=== Begin Enclosure ===

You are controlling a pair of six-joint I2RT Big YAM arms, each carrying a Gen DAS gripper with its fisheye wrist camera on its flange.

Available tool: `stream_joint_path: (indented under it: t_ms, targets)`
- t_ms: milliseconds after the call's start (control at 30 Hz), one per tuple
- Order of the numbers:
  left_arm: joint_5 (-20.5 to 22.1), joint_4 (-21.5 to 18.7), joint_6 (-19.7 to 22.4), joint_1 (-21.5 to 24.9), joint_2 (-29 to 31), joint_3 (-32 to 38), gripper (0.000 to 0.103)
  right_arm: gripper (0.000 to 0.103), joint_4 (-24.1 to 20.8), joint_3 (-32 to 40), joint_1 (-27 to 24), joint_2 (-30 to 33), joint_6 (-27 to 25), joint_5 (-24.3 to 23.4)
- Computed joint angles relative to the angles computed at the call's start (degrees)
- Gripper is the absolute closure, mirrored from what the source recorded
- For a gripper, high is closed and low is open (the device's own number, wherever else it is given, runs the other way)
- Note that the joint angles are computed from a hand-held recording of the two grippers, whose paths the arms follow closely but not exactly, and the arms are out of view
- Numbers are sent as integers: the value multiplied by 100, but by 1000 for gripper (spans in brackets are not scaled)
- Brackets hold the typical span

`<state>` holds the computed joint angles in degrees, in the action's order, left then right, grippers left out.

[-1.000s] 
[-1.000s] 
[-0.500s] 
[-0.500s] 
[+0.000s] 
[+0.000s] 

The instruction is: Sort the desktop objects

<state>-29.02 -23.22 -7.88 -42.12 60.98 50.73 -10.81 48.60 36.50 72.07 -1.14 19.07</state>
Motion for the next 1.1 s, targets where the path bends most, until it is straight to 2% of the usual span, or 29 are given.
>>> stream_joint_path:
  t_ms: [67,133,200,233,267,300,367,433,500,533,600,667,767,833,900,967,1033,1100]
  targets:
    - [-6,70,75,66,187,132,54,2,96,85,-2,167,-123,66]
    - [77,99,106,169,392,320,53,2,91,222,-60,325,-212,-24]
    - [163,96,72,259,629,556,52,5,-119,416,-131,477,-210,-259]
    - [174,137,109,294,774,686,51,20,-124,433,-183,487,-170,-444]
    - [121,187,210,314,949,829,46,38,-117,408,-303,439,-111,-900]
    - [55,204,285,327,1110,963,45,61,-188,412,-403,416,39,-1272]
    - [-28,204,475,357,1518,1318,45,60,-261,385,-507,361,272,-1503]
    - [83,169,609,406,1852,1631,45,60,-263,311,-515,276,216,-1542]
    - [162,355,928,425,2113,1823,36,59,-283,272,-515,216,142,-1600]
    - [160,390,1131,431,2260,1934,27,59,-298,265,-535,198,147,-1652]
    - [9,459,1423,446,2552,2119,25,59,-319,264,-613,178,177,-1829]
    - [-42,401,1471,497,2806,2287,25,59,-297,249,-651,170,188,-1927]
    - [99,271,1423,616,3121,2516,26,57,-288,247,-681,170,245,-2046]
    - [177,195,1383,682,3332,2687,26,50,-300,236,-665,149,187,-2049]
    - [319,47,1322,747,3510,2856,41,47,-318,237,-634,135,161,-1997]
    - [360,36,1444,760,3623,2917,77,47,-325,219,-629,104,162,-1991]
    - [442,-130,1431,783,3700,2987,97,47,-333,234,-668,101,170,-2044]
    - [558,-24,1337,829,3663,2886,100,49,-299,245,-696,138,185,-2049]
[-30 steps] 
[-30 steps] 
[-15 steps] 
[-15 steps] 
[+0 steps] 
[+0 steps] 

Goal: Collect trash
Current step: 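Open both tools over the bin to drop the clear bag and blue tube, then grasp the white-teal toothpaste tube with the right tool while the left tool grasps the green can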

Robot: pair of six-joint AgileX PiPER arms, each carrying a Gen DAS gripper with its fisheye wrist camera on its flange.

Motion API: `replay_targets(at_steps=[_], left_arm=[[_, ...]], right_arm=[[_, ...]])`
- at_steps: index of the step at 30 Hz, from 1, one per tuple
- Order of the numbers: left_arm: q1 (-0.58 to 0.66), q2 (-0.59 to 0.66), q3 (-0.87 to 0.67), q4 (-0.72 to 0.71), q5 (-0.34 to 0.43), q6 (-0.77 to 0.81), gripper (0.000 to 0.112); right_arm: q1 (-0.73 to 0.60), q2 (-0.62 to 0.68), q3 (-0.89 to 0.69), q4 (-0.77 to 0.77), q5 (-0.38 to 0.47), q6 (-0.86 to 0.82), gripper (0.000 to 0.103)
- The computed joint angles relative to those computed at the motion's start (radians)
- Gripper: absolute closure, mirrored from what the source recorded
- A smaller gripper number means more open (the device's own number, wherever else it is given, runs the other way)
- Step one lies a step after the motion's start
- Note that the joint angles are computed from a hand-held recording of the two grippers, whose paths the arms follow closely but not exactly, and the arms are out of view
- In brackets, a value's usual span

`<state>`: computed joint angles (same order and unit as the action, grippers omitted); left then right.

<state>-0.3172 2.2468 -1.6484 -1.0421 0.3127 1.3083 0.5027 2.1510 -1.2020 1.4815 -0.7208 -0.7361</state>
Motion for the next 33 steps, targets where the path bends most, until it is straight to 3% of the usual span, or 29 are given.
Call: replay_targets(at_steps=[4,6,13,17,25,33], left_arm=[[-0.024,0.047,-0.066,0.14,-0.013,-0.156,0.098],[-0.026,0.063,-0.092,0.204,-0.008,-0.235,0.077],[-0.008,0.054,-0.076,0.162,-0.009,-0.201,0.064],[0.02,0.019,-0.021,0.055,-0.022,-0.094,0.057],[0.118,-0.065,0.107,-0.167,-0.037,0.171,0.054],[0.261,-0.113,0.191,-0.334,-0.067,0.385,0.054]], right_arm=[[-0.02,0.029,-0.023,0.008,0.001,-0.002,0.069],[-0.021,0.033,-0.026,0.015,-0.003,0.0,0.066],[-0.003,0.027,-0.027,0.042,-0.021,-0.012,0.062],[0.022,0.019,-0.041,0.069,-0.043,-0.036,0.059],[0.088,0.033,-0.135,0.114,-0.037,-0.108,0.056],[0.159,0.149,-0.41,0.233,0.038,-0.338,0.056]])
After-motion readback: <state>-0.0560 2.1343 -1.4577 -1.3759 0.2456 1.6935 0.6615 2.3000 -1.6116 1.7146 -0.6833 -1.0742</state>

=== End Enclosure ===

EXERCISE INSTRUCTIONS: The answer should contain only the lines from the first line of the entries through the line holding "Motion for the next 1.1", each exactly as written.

RESPONSE BELOW:
You are controlling a pair of six-joint I2RT Big YAM arms, each carrying a Gen DAS gripper with its fisheye wrist camera on its flange.

Available tool: `stream_joint_path: (indented under it: t_ms, targets)`
- t_ms: milliseconds after the call's start (control at 30 Hz), one per tuple
- Order of the numbers:
  left_arm: joint_5 (-20.5 to 22.1), joint_4 (-21.5 to 18.7), joint_6 (-19.7 to 22.4), joint_1 (-21.5 to 24.9), joint_2 (-29 to 31), joint_3 (-32 to 38), gripper (0.000 to 0.103)
  right_arm: gripper (0.000 to 0.103), joint_4 (-24.1 to 20.8), joint_3 (-32 to 40), joint_1 (-27 to 24), joint_2 (-30 to 33), joint_6 (-27 to 25), joint_5 (-24.3 to 23.4)
- Computed joint angles relative to the angles computed at the call's start (degrees)
- Gripper is the absolute closure, mirrored from what the source recorded
- For a gripper, high is closed and low is open (the device's own number, wherever else it is given, runs the other way)
- Note that the joint angles are computed from a hand-held recording of the two grippers, whose paths the arms follow closely but not exactly, and the arms are out of view
- Numbers are sent as integers: the value multiplied by 100, but by 1000 for gripper (spans in brackets are not scaled)
- Brackets hold the typical span

`<state>` holds the computed joint angles in degrees, in the action's order, left then right, grippers left out.

[-1.000s] 
[-1.000s] 
[-0.500s] 
[-0.500s] 
[+0.000s] 
[+0.000s] 

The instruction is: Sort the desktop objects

<state>-29.02 -23.22 -7.88 -42.12 60.98 50.73 -10.81 48.60 36.50 72.07 -1.14 19.07</state>
Motion for the next 1.1 s, targets where the path bends most, until it is straight to 2% of the usual span, or 29 are given.

Nothing remains to add to the answer.